Unnamed: 0,Tweet,Length
1702,"Community Overwatch 2 Night!! UFEA-ers, it's t...",303
601,"Community Overwatch 2 Night!! UFEA-ers, it's t...",303
201,"Community Overwatch 2 Night!! UFEA-ers, it's t...",303
501,"Community Overwatch 2 Night!! UFEA-ers, it's t...",303
1502,"Community Overwatch 2 Night!! UFEA-ers, it's t...",303


The above data frame includes all tweets sorted by their length. The longest tweet is 303 characters, including the links at the end, as well as new line characters. There are many repeating values which will be spoke about further. Overall, longer tweets could have a negative impact on the conversation because of the need for brevity in Social Media.

In [212]:
tweetLength['Tweet'][1702]

'Community Overwatch 2 Night!! UFEA-ers, it\'s time for some FUN community night play! We are going to be running a "Open Bracket" Overwatch 2 mini-tournament tonight at 6:00pm PT / 9:00pm ET. \n\nEvent Link: https://t.co/Zj6Ll4lc4l \n\nView on our Twitch Page: https://t.co/7WBmaP3r2P https://t.co/kL4YtqT4y9'

In [203]:
tweetLength['Tweet'][601] == tweetLength['Tweet'][1702] == tweetLength['Tweet'][201] == tweetLength['Tweet'][501]

True

In [209]:
len(tweetLength.loc[tweetLength['Length'] == 303])

20

The query at the beginning of the report excludes re-tweets from the returning object.
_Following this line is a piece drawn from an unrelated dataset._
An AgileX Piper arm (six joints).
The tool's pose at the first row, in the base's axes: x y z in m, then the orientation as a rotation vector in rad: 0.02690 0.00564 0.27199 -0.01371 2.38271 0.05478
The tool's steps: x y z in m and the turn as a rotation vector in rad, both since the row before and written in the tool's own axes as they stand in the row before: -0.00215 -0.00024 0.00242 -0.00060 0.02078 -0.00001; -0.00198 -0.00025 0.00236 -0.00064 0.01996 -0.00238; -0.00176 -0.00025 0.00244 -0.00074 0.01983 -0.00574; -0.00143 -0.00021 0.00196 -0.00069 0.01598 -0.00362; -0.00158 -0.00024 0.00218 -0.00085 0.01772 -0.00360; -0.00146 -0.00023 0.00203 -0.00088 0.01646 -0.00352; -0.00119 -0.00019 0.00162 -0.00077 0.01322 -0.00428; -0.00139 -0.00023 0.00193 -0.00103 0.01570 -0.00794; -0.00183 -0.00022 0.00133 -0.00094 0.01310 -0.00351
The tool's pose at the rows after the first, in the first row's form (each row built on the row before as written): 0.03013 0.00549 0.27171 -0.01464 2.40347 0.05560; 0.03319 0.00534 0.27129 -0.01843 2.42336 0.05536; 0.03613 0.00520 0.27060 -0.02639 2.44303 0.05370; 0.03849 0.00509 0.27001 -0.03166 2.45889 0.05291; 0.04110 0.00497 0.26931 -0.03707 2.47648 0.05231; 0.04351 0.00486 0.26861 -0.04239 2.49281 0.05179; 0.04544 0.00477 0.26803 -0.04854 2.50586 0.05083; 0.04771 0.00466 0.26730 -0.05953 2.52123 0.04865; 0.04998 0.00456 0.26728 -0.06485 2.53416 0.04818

It is interesting that about 20 of the tweets in this conversation are the longest tweets in the set, and also that they are all the same text values. This is a data issue in this report that was not expected.  
I do not know if repeating values are typically good or bad in a conversational dataset. There is one view where a repeating value represents a sentiment that is *stronger* than another because it is being repeated, another is that the repeated sentence is just spam in the conversation. In this situation, I think the repeating values may be negative spam.  
The text related to the repeated values seems to be an ad, and if that is the case, it does not provide a deeper insight into the conversation happening on twitter surrounding the Overwatch 2 event.
This may be an issue with the dataset if there are more instances of repeating tweets.

In [229]:
print(len(tweetInfo.Tweet.unique()))
print(len(userInfo.Username.unique()))

101
100


This snippet of code above confirms the issue with the tweet dataset. There are only *101* unique tweets out of a dataset of *2000* tweets with pagination. An equally important finding is that there are only 100 unique users tweeting about the event according to the dataset that was gathered.
There is something interesting going on with the conversation surrounding the Overwatch 2 Halloween event. The next steps would be to explore why there is such a low number of unique tweets, as well as why there are so little unique users talking about the event.
The last exploration that should be done regarding this problem is to look at when the tweets were created.

In [272]:
from dateutil import parser
from datetime import datetime

results['data'][0][0]['created_at']
created_vals = []

for entry in results['data']:
    for value in entry:
        created_vals.append(value['created_at'])
print(created_vals[1])
print(created_vals[-1])

2022-10-25T22:45:24.000Z
2022-10-25T22:07:00.000Z


Finally, from the above code we can see that the tweets are only collected within about a 45 minute time frame. This is important because of our previous findings. It is an issue that the dataset is not unique, but if we are only capturing a 45 minute conversation, this is slightly less worrisome. This does not mean the issue is non-existent, and it should definitely be investigated by Blizzard to see if they can help steer conversations toward the benefit of the game.

## Conclusion

The above tweet exploration performed on the Overwatch 2 Halloween Event derived valuable insights and experience for myself, but would be equally as insightful for a Blizzard social media employee. The dataset queried tweets across a 45 minute timeframe, but these tweets were not unique from one another and were mostly from non-verified users. A social media manager would see this and possibly attempt to drive more verified users to the conversation.